Models of Decision-Making
Models distinguish between rational prescriptions & actual behavior.
- Normative models: Prescribe optimal strategies.
- Expected utility theory: Choose option with highest expected utility (probability × value).
- Subjective utility theory: Under uncertainty, use estimated probabilities.
- Decision trees: Visualize options, probabilities, & outcomes.
- Utilitarianism: Maximize collective utility, though pure forms conflict with moral intuitions.
- Probability theory: Formal reasoning under uncertainty, balancing Type I & Type II errors.
- Descriptive models: Describe how people actually decide.
- Satisficing (Simon): Choose “good enough” options rather than optimizing. Satisficers report greater happiness than maximizers.
- Prospect theory (Kahneman & Tversky): Losses loom larger than gains, producing loss aversion, endowment effect, status quo bias, & risk preferences that violate expected utility.

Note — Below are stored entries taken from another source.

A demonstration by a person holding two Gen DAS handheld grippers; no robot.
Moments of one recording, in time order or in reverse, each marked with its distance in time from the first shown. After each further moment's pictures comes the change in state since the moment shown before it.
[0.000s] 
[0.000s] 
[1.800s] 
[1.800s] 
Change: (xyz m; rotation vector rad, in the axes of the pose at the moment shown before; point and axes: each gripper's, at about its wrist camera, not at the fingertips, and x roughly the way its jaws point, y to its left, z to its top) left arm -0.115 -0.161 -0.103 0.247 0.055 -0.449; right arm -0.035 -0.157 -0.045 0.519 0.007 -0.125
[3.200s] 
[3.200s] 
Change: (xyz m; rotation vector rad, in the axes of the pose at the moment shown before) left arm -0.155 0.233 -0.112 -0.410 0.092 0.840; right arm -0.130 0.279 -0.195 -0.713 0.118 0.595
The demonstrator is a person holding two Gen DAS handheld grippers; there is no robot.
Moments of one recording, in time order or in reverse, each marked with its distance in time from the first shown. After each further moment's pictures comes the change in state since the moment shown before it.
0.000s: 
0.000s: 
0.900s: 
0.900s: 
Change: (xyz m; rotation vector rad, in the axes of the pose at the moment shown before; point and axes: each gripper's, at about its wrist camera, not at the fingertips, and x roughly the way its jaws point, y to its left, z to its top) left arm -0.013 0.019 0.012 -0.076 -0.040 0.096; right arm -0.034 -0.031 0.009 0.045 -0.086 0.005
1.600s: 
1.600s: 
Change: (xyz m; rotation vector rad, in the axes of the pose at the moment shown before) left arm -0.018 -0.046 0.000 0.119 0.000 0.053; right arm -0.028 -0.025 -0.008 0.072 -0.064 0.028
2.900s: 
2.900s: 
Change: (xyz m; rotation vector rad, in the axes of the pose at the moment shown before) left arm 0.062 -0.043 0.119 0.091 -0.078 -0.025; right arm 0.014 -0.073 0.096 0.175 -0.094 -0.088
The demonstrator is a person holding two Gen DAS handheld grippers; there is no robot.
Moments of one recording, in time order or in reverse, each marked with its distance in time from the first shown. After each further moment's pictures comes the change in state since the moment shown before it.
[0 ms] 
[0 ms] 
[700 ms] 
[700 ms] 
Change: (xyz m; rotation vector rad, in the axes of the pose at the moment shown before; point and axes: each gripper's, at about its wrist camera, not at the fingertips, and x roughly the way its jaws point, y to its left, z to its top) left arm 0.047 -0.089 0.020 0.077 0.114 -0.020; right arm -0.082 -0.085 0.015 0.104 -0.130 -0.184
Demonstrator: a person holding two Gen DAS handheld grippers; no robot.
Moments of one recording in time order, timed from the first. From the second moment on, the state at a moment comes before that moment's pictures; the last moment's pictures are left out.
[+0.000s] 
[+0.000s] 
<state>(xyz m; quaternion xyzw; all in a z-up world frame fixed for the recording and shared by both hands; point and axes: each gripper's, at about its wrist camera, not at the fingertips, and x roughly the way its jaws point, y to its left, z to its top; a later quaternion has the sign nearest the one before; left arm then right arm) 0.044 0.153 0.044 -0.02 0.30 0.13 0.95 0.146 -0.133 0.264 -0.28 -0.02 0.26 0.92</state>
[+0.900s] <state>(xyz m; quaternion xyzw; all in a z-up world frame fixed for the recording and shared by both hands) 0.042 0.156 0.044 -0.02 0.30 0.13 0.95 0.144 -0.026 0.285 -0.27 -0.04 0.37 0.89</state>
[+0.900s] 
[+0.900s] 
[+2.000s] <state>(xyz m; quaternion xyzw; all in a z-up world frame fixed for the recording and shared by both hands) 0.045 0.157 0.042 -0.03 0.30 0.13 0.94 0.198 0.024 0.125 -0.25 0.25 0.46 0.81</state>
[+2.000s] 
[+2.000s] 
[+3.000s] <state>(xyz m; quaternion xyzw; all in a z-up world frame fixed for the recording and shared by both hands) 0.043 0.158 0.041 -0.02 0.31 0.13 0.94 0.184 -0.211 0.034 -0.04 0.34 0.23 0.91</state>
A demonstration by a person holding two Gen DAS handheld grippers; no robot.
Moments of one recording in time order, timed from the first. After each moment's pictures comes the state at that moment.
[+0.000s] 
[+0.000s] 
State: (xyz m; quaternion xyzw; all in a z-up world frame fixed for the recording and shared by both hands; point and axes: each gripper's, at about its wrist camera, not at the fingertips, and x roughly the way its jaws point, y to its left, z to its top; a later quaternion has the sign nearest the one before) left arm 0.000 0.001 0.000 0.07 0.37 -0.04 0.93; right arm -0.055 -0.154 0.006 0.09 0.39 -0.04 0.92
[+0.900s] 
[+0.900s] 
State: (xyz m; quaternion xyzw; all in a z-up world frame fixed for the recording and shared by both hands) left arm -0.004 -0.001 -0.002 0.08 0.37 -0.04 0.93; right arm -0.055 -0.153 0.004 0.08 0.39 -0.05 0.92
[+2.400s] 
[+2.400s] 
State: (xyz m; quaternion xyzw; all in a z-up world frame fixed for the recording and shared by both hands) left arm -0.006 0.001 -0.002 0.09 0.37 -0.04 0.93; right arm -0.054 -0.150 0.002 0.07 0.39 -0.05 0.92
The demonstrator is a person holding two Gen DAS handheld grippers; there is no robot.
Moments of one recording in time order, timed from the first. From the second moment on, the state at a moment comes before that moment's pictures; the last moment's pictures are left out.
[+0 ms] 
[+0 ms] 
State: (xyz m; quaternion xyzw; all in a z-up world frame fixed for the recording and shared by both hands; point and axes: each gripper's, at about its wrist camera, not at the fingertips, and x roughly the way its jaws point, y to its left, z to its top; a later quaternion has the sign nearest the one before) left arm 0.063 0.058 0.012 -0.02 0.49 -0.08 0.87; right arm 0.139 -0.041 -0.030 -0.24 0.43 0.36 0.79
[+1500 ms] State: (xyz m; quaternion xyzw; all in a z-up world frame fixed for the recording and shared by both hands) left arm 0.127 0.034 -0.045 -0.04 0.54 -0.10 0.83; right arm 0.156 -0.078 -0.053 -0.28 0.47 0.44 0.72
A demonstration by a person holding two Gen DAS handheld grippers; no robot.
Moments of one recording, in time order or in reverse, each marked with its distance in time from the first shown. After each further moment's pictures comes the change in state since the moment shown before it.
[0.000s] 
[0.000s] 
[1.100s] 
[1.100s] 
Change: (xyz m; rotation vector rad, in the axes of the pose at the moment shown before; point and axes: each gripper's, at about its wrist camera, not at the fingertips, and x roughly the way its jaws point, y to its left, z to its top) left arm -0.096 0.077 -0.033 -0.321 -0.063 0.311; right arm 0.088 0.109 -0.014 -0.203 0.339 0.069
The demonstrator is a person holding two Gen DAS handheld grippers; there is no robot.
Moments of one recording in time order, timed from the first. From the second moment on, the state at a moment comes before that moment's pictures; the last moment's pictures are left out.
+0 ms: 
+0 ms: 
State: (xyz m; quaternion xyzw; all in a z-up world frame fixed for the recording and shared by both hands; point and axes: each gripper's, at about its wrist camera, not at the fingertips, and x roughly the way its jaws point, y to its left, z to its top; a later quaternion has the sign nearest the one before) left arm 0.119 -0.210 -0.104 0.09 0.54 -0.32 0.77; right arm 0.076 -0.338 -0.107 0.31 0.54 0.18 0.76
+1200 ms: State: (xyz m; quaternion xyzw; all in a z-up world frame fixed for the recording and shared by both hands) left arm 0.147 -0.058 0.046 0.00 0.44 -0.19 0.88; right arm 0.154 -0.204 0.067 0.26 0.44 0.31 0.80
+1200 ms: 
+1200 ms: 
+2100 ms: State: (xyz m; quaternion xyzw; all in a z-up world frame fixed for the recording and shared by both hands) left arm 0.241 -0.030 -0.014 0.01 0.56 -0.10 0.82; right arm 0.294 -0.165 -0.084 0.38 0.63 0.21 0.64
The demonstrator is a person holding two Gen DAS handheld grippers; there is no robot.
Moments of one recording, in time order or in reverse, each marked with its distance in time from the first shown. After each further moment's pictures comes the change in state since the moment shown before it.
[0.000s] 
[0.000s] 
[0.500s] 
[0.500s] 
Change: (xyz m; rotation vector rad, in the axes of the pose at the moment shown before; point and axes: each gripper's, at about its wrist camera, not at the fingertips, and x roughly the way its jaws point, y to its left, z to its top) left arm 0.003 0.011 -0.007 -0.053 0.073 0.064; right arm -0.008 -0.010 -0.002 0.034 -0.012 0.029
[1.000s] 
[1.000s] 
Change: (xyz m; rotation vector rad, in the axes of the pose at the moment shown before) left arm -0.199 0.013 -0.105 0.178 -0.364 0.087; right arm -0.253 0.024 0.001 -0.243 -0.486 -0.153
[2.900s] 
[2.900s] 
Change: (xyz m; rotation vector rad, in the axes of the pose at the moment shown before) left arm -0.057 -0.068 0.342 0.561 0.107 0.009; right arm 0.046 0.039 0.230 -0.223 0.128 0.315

- Regret theory: Anticipated regret shapes choices, leading people to avoid options with high regret potential.
- Compensatory strategies: Trade-offs across dimensions; cognitively demanding compared to simpler non-compensatory rules.
Conclusion
Module 09 shows that choice behavior is shaped by reinforcement patterns, optimization principles, & psychological biases. Normative models prescribe rational strategies, but descriptive models reveal systematic deviations—loss aversion, satisficing, regret—that better explain real-world decisions. Together, these insights bridge conditioning research with economics & psychology, laying the foundation for understanding heuristics & biases in later modules.